可以对一张示例图像进行过拟合来预测一个掩模,但它仅适用于 Adam,学习率为 0.0005 和 1000 epoch。我的旧模型可以在 10 个 epoch 左右完成。
我看不出任何明显的错误。我一定做错了什么,因为这是一个微不足道的问题,应该需要很少的调整。
import numpy as np
import cv2
from PIL import Image
import matplotlib
matplotlib.use('Agg')
import matplotlib.pyplot as plt
import torch
import torch.nn as nn
import torch.nn.functional as F
import torch.optim as optim
from torchvision import transforms
device = torch.device('cuda' if torch.cuda.is_available() else 'cpu')
torch.manual_seed(42)
class DoubleConv(nn.Module):
"""(convolution => [BN] => ReLU) * 2"""
def __init__(self, in_channels, out_channels, relu=True):
super().__init__()
if relu:
self.double_conv = nn.Sequential(
nn.Conv2d(in_channels, out_channels, kernel_size=3, padding=1),
nn.ReLU(inplace=True),
nn.Conv2d(out_channels, out_channels, kernel_size=3, padding=1),
nn.ReLU(inplace=True)
)
else:
self.double_conv = nn.Sequential(
nn.Conv2d(in_channels, out_channels, kernel_size=3, padding=1),
nn.Conv2d(out_channels, out_channels, kernel_size=3, padding=1)
)
def forward(self, x):
return self.double_conv(x)
class Down(nn.Module):
"""Downscaling with maxpool then double conv"""
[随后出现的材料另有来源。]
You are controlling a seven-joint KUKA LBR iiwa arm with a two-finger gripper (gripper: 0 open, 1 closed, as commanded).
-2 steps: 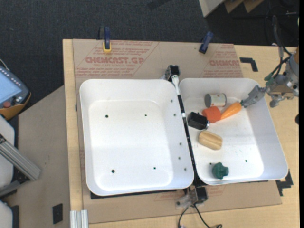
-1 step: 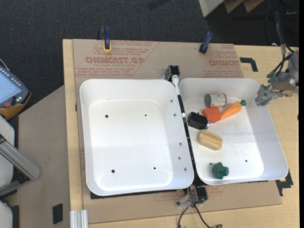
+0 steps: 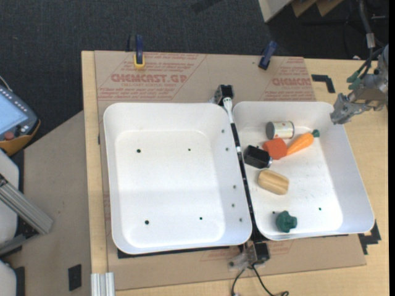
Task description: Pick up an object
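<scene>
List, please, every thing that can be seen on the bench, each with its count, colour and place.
left bin: 1, white, left half of bench
right bin: 1, white, right half of bench
cylinder: 1, cream with grey end, right bin, far part
toy carrot: 1, orange, right bin, beside the cylinder
black block: 1, black, right bin, by the left wall
tan block: 1, tan, right bin, middle
green object: 1, dark green, right bin, near edge
clamps: 2, blue, far edge of board
pincer: 1, grey, over far right corner of right bin

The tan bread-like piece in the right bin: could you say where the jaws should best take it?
Probably across the short width of the tan piece, coming straight down. It lies flat and elongated, with bare floor along both long sides; the black object sits close above its left end.
</scene>
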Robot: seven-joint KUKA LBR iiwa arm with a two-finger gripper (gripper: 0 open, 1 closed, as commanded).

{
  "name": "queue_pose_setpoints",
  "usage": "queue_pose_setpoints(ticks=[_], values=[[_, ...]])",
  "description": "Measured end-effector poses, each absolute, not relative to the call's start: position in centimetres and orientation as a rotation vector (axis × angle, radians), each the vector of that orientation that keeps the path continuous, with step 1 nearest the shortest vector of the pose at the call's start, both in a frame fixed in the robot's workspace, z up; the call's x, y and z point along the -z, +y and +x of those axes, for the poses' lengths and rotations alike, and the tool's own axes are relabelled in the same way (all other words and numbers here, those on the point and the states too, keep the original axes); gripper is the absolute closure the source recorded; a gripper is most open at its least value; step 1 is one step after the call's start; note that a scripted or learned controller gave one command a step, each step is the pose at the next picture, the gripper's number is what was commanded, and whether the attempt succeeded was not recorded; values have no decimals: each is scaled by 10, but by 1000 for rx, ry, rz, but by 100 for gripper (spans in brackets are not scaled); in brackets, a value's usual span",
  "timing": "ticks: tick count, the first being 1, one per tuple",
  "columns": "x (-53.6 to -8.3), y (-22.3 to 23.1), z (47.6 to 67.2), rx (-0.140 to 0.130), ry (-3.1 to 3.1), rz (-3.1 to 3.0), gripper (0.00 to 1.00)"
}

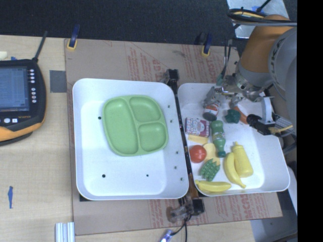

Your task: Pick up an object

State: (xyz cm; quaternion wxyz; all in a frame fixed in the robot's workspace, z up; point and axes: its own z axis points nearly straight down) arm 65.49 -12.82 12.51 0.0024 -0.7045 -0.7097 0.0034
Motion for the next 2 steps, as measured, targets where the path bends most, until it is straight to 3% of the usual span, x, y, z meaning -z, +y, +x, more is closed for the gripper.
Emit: queue_pose_setpoints(ticks=[1, 2], values=[[-92, -93, 656, -8, -2227, -2211, 0], [-102, -94, 656, -11, -2229, -2209, 100]])
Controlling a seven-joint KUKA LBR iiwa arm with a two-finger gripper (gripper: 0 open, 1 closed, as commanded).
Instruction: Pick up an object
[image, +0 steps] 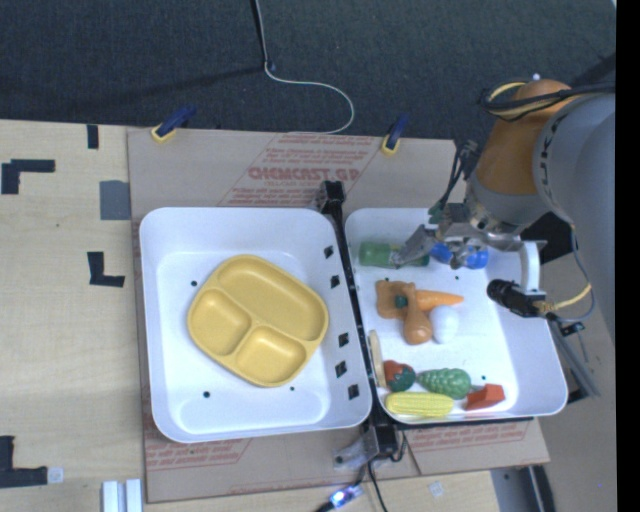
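Nearest the bench's front edge, along the near wall of the right bin (540, 400), lie a yellow corn cob (420, 404), a green bumpy vegetable (445, 381) just behind it, a small red piece (485, 396) to its right and a red-and-green round fruit (399, 375) to its left. Further in, at that bin's middle, a brown toy (408, 308) lies with an orange carrot (438, 298) across it and a white egg-like ball (445, 322) touching its right side. Beside this, the left bin (165, 300) carries a yellow divided plate (258, 319), tilted a little within it. Toward the far wall of the right bin, my gripper (428, 248) hangs low, its tips close to a green block (377, 254) on the left, with a blue object (475, 259) partly hidden under my wrist; whether I am clenched or released I cannot tell from this slant. Beyond the bins, two clamps (172, 123) pin the cardboard sheet (290, 170) to the bench.
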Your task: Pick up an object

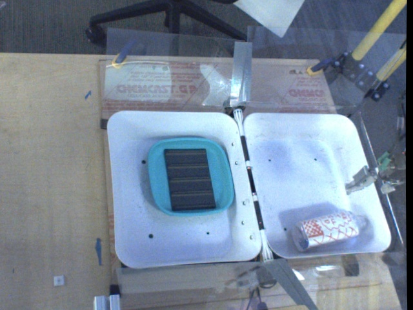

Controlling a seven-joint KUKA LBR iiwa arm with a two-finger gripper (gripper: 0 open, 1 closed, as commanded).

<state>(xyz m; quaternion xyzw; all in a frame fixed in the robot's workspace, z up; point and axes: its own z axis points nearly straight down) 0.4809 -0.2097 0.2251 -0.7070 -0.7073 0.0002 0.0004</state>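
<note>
Bench and surroundings, viewed from above.
A pale wooden bench (45, 173) fills the lower frame; beyond its far edge lies dark grey carpet (51, 11), with the black base of an office chair (171, 11) standing on it.

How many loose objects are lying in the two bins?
2: a teal dish in the left bin, and a red-patterned can on its side near the front of the right bin.

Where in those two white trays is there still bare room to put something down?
Most of the right white bin is bare, above the red-and-white patterned cylinder lying at its lower edge. In the left white bin, the teal square dish crowds the middle, leaving narrow margins.
</note>
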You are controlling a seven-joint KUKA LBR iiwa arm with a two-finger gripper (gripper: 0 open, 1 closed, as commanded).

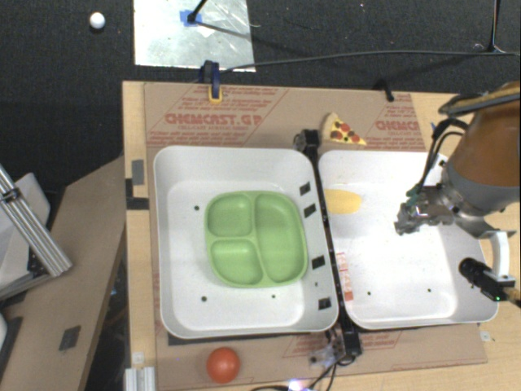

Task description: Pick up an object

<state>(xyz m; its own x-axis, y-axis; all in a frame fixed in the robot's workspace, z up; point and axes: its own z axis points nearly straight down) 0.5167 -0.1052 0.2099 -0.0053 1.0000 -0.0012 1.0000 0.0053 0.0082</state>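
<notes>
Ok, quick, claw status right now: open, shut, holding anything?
Claw: cannot be told from this view; it hangs over the right shallow white bin, with the pale yellow oval object lying apart to its left.

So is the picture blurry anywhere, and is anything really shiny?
Camera view: the foil sheet at the top glares brightly; the gripper looks soft and smeared, too blurry for detail; the green tray is sharp; the white bins are evenly lit with faint shadows.
</notes>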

def __init__(self, in_channels, out_channels):
super().__init__()
self.maxpool_conv = nn.Sequential(
nn.MaxPool2d(2),
DoubleConv(in_channels, out_channels)
)
def forward(self, x):
return self.maxpool_conv(x)
class Up(nn.Module):
"""Upscaling then double conv"""
def __init__(self, in_channels, out_channels, bilinear=True, relu=True):
super().__init__()
# if bilinear, use the normal convolutions to reduce the number of channels
if bilinear:
self.up = nn.Upsample(scale_factor=2, mode='bilinear', align_corners=True)
else:
self.up = nn.ConvTranspose2d(in_channels // 2, in_channels // 2, kernel_size=2, stride=2)
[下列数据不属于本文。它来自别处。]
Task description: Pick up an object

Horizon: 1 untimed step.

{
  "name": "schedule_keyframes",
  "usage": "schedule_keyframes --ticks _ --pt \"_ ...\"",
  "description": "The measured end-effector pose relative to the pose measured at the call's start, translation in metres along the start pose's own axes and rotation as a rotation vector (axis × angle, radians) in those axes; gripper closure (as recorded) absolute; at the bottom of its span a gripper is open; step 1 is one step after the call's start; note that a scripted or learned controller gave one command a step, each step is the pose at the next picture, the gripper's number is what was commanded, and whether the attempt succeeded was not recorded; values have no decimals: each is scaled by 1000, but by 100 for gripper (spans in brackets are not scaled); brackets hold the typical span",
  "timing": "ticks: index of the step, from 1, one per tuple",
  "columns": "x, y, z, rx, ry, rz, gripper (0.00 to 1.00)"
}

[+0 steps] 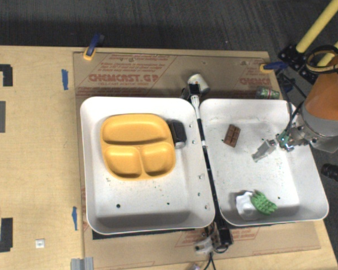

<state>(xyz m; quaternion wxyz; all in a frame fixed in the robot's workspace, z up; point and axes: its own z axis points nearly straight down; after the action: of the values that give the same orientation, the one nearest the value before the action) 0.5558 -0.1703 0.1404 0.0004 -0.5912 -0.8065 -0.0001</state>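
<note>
We take the right bin (304, 167) as our landmark. The gripper (265, 149) hangs over its middle, reaching in from the bin's right wall, and its 2 fingers look parted with nothing between them, so we judge it apart and unloaded.

3 candidates lie in that bin. The brown block (231, 135) sits toward the bin's upper left, just beside the gripper and apart from it. It looks small, stiff and light, with flat faces; we would close across its narrower width, where the fingers should seat squarely. It may skid on the smooth white floor if a finger lands on top instead of beside it.

The green brick (264, 203) and the white piece (245, 201) rest touching each other near the bin's lower edge. Both seem light; the green one looks rigid and studded, the white one we cannot identify. Taking either risks dragging its neighbour.

Across the divider from the right bin, the yellow tray (138, 145) with 3 compartments fills much of the left bin (96, 196); a dark object (177, 133) touches its right edge. The tray looks too wide for the fingers except at its rim.
</note>
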Motion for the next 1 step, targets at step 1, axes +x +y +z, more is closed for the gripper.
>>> schedule_keyframes --ticks 1 --pt "-13 55 55 -4 -4 -181 0"
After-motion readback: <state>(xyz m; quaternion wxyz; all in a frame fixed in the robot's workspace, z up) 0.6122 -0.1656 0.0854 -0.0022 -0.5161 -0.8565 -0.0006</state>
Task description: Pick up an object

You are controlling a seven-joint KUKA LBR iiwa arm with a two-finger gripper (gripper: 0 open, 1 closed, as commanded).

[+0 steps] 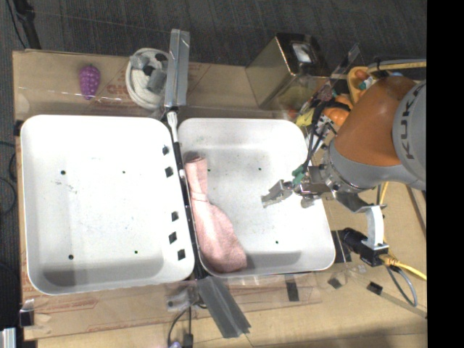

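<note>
Over the right bin [319,245], a KUKA arm [377,133] reaches in from the view's right w/ its gripper [279,192] hanging above bare white floor near the bin's middle-right. The fingers [274,191] look slightly parted w/ nothing seen between them, tho the metal parts are small and glinting, so how wide they stand is approx. at best. The pick target, a pink cloth [212,223], lies bunched against the right bin's left wall, just beside the divider [181,194] btwn the two bins, well apart from the gripper. Progress, judged from this frame: early. No grasp made, no contact w/ the cloth; what's left is the whole job, i.e. shifting toward the bin's left side, descending, closing on fabric and lifting. The cloth's long axis runs roughly along the divider, from a narrow end toward the bin's far edge to a broader, rumpled end at the near edge; the broad end leans a bit toward the bin's centre. That fuller end prob. offers the better pinch. Outside the bins, a purple object [89,80] and a white cord coil [145,78] sit on the bench.
</note>
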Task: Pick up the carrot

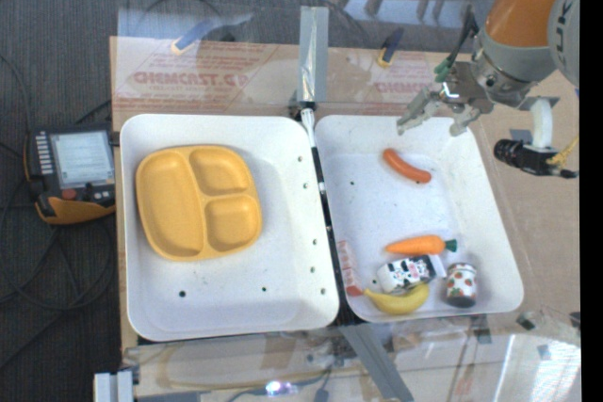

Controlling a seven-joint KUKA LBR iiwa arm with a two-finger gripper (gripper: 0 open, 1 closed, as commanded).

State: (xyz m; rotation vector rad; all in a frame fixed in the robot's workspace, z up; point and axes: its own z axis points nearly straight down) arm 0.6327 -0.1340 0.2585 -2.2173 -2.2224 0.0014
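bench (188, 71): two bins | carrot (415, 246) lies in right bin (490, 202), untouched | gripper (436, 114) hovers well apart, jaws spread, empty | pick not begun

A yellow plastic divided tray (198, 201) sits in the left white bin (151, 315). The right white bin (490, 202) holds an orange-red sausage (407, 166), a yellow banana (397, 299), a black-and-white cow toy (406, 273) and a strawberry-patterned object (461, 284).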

self.conv = DoubleConv(in_channels, out_channels, relu=relu)
def forward(self, x1, x2):
x1 = self.up(x1)
# input is CHW
diffY = torch.tensor([x2.size()[2] - x1.size()[2]])
diffX = torch.tensor([x2.size()[3] - x1.size()[3]])
x1 = F.pad(x1, [diffX // 2, diffX - diffX // 2,
diffY // 2, diffY - diffY // 2])
x = torch.cat([x2, x1], dim=1)
return self.conv(x)
class OutConv(nn.Module):
def __init__(self, in_channels, out_channels):
super(OutConv, self).__init__()
self.conv = nn.Conv2d(in_channels, out_channels, kernel_size=1)
def forward(self, x):
return self.conv(x)
class UNet(nn.Module):
def __init__(self, n_channels, n_classes, bilinear=True):
super(UNet, self).__init__()
self.n_channels = n_channels
self.n_classes = n_classes
self.bilinear = bilinear
self.inc = DoubleConv(n_channels, 64)
self.down1 = Down(64, 128)
self.down2 = Down(128, 256)
self.down3 = Down(256, 512)
self.down4 = Down(512, 512)
self.up1 = Up(1024, 256, bilinear)
self.up2 = Up(512, 128, bilinear)
self.up3 = Up(256, 64, bilinear)
self.up4 = Up(128, 64, bilinear)
self.outc = OutConv(64, n_classes)
def forward(self, x):
x1 = self.inc(x)
x2 = self.down1(x1)
x3 = self.down2(x2)
x4 = self.down3(x3)
x5 = self.down4(x4)
x = self.up1(x5, x4)
x = self.up2(x, x3)
x = self.up3(x, x2)
x = self.up4(x, x1)
logits = self.outc(x)
return logits
def decode_segmap(image, num_classes=3):
label_colors = np.array([(128, 0, 0),
(0, 128, 0), (0, 0, 128)])
r = np.zeros_like(image).astype(np.uint8)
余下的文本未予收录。